The principal basis of defendant's motion in the instant case is that in proportion to the number of Negroes in the Parish of Plaquemines only a small number was included in the venires from which the petit jury was selected; that of this small number some were over 65 and could disqualify themselves from jury service; that the few remaining could be excluded from jury duty by the exercise of peremptory challenges by the district attorney; that as a result Negroes were systematically excluded from the trial jury.
The motion recites that according to the 1960 census there were 16,052 whites and 6493 Negroes in Plaquemines Parish.
Systematic exclusion of Negroes from the jury was not established by a showing that there were only three Negroes included in the petit jury venire of 30 persons whose names were drawn from the general venire box, which under the law contained 300 names, and that only 15 Negroes were included in the 100 tales jurors, in spite of the fact that the 1960 census showed over 16,000 whites and over 6000 Negroes in Plaquemines Parish. As said by this court in State v. Coleman, 236 La. 629, 108 So.2d 534, "There must be evidence of either a planned exclusion or inclusion of a token number of Negroes or a state of facts showing a course of conduct which results in continued exclusion to justify the finding of a denial of equal protection. Eubanks v. State of Louisiana, 356 U.S. 584, 78 S.Ct. 970, 2 L.Ed.2d 991; State v. Fletcher, 236 La. 40, 106 So.2d 709".

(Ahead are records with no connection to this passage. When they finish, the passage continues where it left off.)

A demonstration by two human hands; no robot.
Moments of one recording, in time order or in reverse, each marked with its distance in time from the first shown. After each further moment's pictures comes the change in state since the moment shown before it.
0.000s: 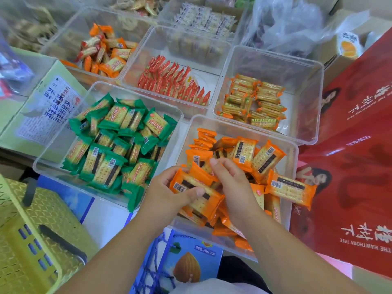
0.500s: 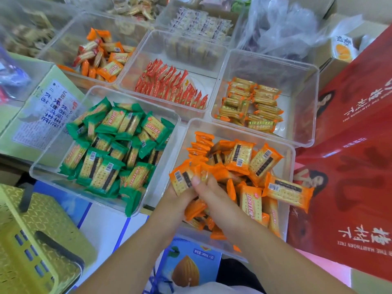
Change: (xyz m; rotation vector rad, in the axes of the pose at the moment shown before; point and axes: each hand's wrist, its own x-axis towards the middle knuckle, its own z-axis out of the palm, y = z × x) left_hand 0.002 -0.011 0.024 -0.142 -0.141 -0.150; right_hand -0.018 0.000 0.011 -0.099 -0.331 0.114
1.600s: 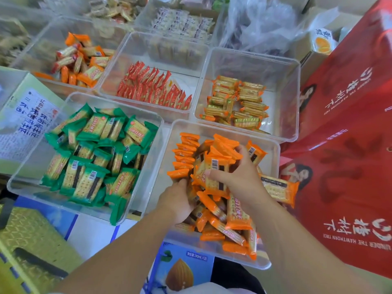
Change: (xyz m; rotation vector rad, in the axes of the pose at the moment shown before) left_hand 0.076 -0.041 0.006 1.229 0.014 -0.113; right_hand 0.016 -0.008 -0.081 -0.146 0.472 -0.139
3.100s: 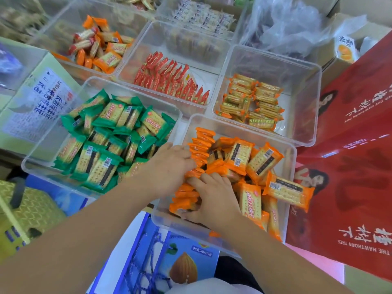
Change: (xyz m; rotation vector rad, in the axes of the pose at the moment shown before) left_hand -0.018 -0.021 -0.104 0.588 0.213 0.625; right_hand -0.019 0.043 0.073 -1.178 -0.217 -0.567
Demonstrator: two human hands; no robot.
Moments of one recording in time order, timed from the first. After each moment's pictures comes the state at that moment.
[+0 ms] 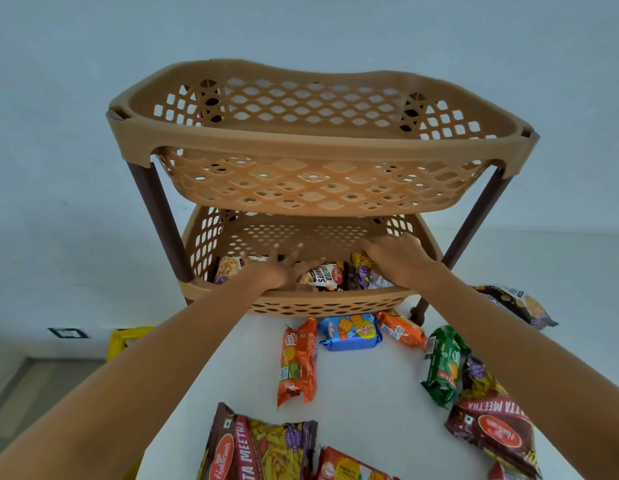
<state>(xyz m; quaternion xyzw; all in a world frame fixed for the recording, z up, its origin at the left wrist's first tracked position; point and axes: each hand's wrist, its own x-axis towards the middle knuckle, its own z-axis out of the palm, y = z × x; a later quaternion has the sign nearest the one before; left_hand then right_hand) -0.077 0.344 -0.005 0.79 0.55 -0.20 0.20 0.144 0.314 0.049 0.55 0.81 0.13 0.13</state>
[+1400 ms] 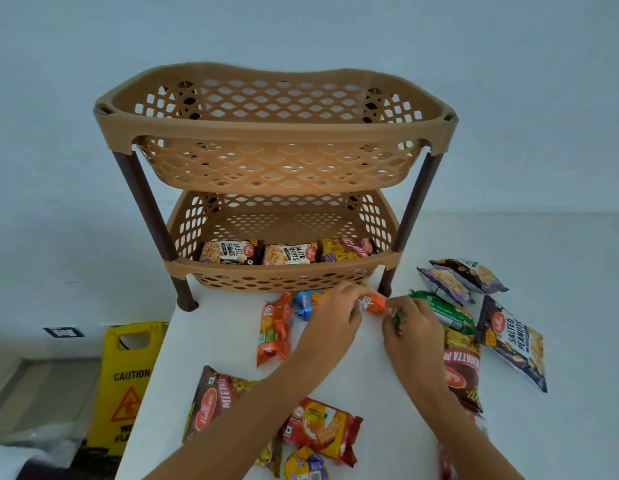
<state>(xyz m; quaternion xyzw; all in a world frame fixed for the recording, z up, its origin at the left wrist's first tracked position) 0.037 0.170 0.006 0.78 0.47 0.33 0.26 0.168 0.130 -0.007 0.71 0.60 -0.02 -0.36</state>
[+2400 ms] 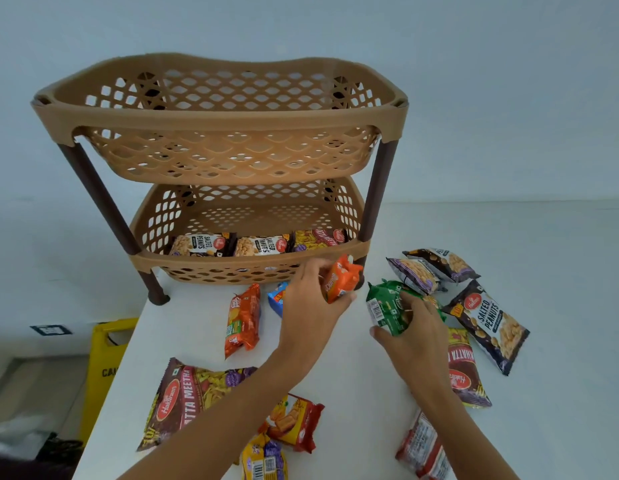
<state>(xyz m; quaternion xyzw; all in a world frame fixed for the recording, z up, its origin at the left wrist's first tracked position) 0.067 0.156 0.011 0.68 0.55 0.43 0.23 0.218 0.106 -0.003 0.77 0.53 -0.12 -0.33</state>
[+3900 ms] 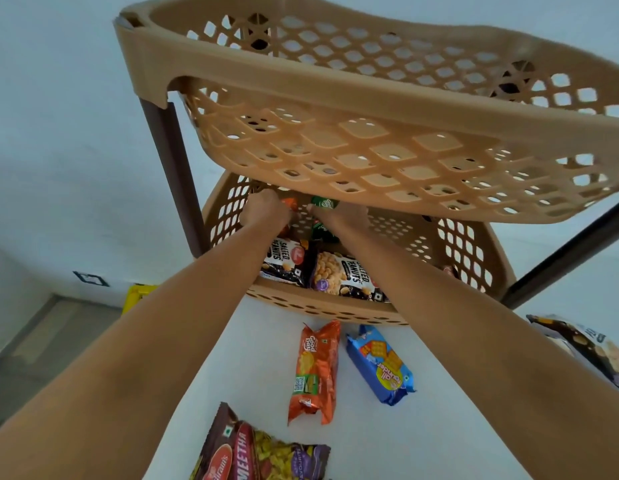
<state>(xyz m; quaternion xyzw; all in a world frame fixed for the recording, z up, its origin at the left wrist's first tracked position) -0.126 0.404 -0.002 0.50 0.82 0.20 0.20 0.001 0.410 -0.001 0.68 0.62 -0.30 -0.27</state>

The fact that some of the Negroes whose names appeared on the jury venires were over 65 did not disqualify them for service. Exemption because of age is personal to all who are called for jury duty regardless of race, and is not a ground for challenge for cause (see Footnote 1, ante). In fact, the minutes of the court show that a number of white persons who were called for jury duty in this case were over 65, and that some of them claimed their personal right to be exempt from jury duty.

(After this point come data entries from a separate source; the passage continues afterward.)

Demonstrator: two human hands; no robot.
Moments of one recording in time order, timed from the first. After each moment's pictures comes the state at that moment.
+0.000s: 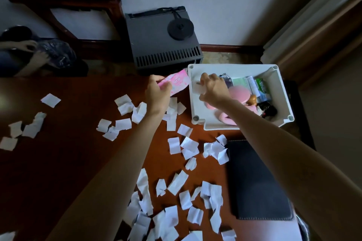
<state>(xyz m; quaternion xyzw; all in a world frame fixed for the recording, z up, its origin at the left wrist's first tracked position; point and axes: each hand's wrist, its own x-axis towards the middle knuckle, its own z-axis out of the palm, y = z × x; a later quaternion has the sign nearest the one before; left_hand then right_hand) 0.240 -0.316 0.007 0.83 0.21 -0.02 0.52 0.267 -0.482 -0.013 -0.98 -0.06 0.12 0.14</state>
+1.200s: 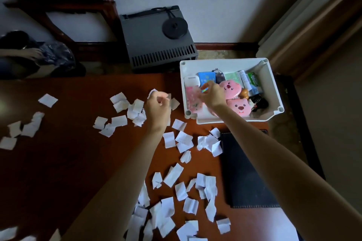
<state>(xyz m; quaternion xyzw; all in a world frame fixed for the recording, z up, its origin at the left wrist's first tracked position) 0.194 -0.332 -0.010 0.85 0.19 0.00 0.48 0.239 -0.490 -0.036 -0.90 0.17 0.10 0.39</state>
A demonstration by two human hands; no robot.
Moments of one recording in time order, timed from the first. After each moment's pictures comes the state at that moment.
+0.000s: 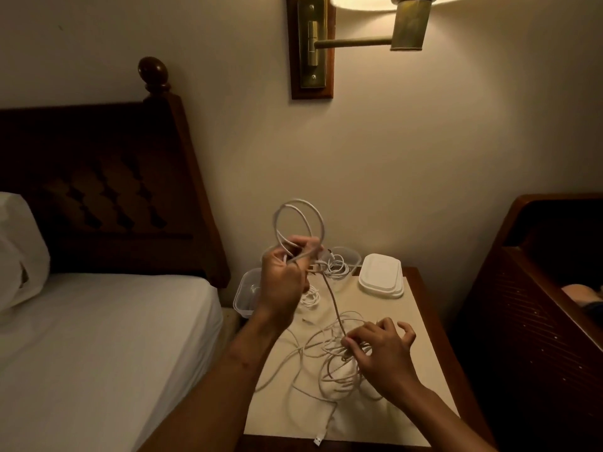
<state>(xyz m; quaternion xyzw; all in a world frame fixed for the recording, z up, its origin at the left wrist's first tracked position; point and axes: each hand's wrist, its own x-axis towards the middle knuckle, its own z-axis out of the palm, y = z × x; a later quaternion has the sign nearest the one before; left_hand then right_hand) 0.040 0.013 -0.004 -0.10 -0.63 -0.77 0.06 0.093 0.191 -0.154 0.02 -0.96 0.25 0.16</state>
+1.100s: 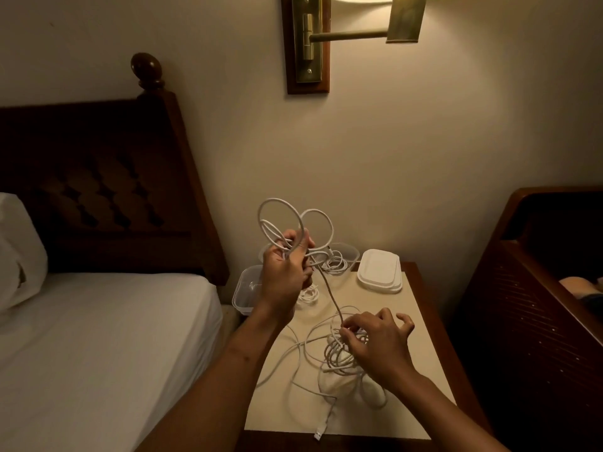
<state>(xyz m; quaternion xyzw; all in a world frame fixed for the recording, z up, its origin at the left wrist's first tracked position) 0.035 0.017 -0.008 -0.09 -0.60 -0.79 0.03 0.087 0.186 -0.143 -0.01 -0.96 0.26 0.13</state>
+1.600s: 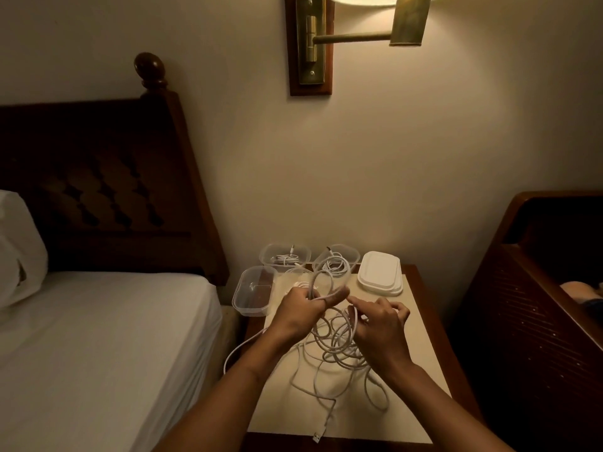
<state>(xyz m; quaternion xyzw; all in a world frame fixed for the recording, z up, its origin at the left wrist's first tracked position) 0.038 0.015 -0.066 -0.05 -0.83 -0.54 -0.11 0.069 0.178 -0.126 -0.02 -0.92 0.29 0.26</state>
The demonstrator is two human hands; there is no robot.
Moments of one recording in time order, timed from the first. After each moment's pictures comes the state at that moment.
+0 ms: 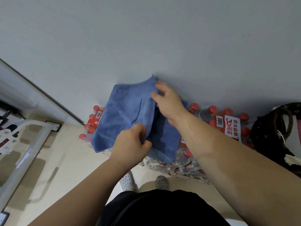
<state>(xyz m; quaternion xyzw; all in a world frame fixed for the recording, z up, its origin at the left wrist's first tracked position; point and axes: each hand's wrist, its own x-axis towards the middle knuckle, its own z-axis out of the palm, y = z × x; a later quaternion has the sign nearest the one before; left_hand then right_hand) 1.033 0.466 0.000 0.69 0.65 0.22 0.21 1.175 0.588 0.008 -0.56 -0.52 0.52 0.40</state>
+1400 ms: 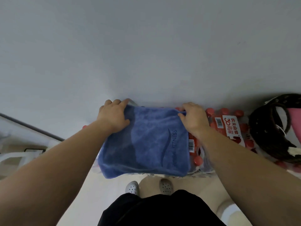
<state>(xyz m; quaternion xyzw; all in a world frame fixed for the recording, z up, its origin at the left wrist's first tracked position) 0.961 0.658 -0.014 0.79 0.59 -0.11 0.10 1.256 0.595 -0.045 -0.75 -0.63 0.15 0.15</state>
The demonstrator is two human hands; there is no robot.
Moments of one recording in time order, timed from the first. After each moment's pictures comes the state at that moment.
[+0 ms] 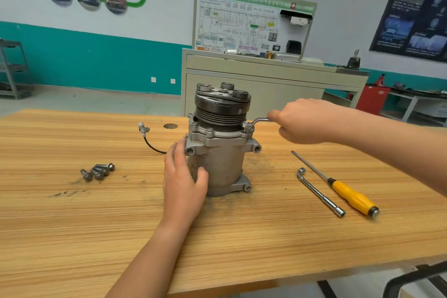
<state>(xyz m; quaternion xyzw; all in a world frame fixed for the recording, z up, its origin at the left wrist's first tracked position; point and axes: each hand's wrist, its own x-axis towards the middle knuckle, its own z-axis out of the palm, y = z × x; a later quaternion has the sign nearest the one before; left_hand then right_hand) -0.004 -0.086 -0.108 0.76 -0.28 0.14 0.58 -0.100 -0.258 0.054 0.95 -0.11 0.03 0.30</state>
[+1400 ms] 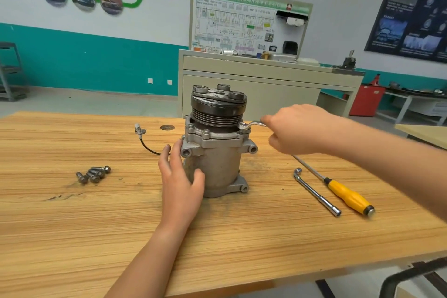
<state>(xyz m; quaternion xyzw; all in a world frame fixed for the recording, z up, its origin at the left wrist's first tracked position) -0.003 -0.089 -0.112 0.74 -0.27 0.12 0.61 -0.111 -0.230 0.052 0.94 -0.12 0.04 0.32</state>
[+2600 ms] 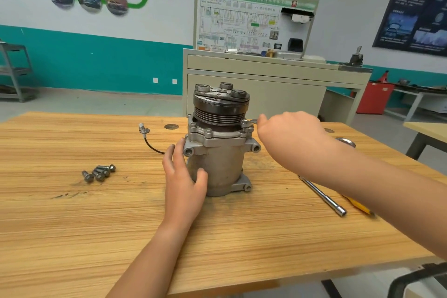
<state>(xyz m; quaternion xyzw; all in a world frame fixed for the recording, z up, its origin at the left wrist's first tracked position) -0.001 -0.089 -0.114 0.74 -0.27 0.12 0.60 -0.118 -0.195 0.040 0.92 -0.14 0.07 0.35</state>
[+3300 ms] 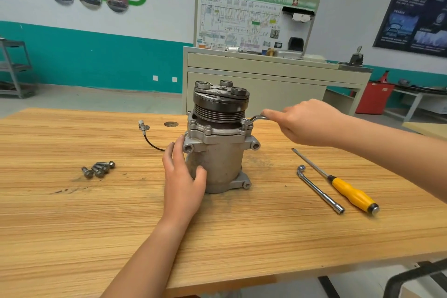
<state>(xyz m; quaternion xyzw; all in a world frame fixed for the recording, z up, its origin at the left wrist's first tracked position) 0.000 -0.089 -0.115 0.74 -0.26 0.11 0.61 -0.107 -0.282 0.038 0.93 -0.02 0.13 0.34</state>
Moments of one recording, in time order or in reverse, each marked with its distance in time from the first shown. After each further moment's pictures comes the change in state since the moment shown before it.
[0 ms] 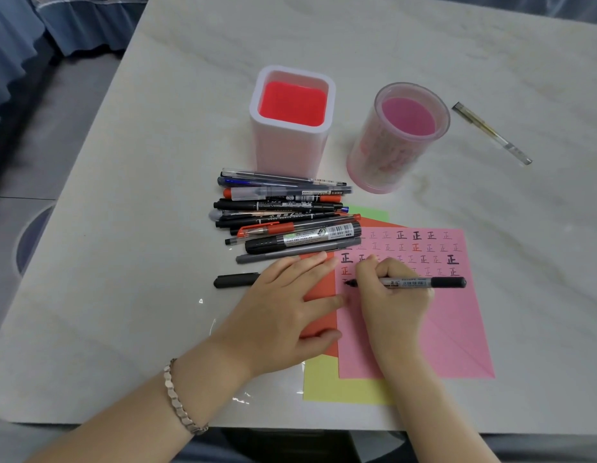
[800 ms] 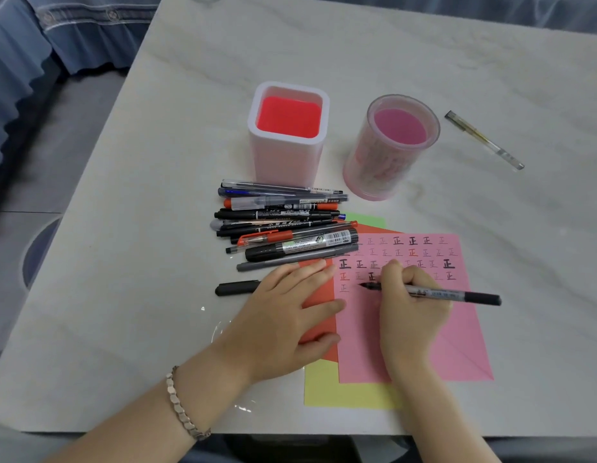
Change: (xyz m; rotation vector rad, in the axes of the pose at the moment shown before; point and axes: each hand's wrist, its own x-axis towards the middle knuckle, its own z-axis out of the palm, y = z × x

The fact that the district attorney in the instant case peremptorily challenged some of the Negroes who were called for jury duty in the instant case does not of itself show systematic discrimination. Under Article 354 of the Code of Criminal Procedure the district attorney is given 12 peremptory challenges which he may exercise at his discretion. In the present case the district attorney peremptorily challenged white jurors as well as Negro jurors.
In State v. Fletcher, 236 La. 40, 106 So.2d 709, cert. den. 359 U.S. 974, 79 S.Ct. 891, 3 L.Ed.2d 840, this court said:
"* * * It is, of course, settled that an accused claiming a denial of equal protection of the law because of systematic exclusion or inclusion of members of his race has the burden of proving the charges, it being presumed that public officials do their duty in accordance with law. State v. Perkins, supra [ 211 La. 993, 31 So.2d 188], and State v. Palmer, 232 La. 468, 94 So.2d 439."
As stated previously, the only evidence we have before us on defendant's motion in this case is that shown by the minutes themselves, which of course deal with the selection of the jury only in this particular case. Counsel make no allegations of a systematic, planned exclusion of Negroes from, or inclusion of Negroes in, jury venires in Plaquemines Parish; their allegations are all concerned with the particular venires from which the trial jury in this case was selected. Under the law announced by the Supreme Court of the United States as set out above, it is our view that the record in this case does not show that there has been a systematic exclusion of Negroes from jury duty so as to deny to the accused the equal protection of the laws. The trial judge therefore properly overruled defendant's motion.